Segment Start: Collected data

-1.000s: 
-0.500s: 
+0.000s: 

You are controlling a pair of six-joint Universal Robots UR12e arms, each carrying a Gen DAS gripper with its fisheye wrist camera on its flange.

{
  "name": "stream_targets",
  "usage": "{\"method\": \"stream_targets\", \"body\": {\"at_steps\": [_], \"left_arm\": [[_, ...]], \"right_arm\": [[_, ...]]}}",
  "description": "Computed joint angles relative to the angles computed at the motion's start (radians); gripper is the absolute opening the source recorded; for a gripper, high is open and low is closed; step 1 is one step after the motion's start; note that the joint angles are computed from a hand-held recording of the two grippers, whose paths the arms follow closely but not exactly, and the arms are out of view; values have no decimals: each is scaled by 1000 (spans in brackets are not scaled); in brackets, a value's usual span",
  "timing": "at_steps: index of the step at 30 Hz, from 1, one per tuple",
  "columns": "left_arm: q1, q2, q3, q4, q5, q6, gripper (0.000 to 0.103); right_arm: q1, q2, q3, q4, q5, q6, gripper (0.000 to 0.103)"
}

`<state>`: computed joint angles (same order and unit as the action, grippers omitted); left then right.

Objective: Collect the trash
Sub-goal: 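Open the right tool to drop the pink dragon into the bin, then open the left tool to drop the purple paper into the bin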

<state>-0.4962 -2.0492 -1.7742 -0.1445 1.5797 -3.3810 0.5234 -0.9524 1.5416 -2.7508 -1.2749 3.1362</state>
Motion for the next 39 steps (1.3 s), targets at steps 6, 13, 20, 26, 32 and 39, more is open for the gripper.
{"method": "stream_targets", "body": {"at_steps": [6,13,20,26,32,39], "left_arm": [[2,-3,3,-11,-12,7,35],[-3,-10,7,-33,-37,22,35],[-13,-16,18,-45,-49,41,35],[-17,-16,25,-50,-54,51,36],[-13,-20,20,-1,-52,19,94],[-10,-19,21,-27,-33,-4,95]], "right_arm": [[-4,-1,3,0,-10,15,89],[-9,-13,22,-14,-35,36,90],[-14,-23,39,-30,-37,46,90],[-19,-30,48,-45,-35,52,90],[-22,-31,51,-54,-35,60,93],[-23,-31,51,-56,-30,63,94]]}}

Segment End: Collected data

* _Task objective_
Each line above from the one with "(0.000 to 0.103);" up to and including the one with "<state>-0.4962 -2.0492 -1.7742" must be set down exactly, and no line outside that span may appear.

* _Answer for the task_
  "columns": "left_arm: q1, q2, q3, q4, q5, q6, gripper (0.000 to 0.103); right_arm: q1, q2, q3, q4, q5, q6, gripper (0.000 to 0.103)"
}

`<state>`: computed joint angles (same order and unit as the action, grippers omitted); left then right.

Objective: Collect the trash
Sub-goal: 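Open the right tool to drop the pink dragon into the bin, then open the left tool to drop the purple paper into the bin
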
<state>-0.4962 -2.0492 -1.7742 -0.1445 1.5797 -3.3810 0.5234 -0.9524 1.5416 -2.7508 -1.2749 3.1362</state>

No more output is expected.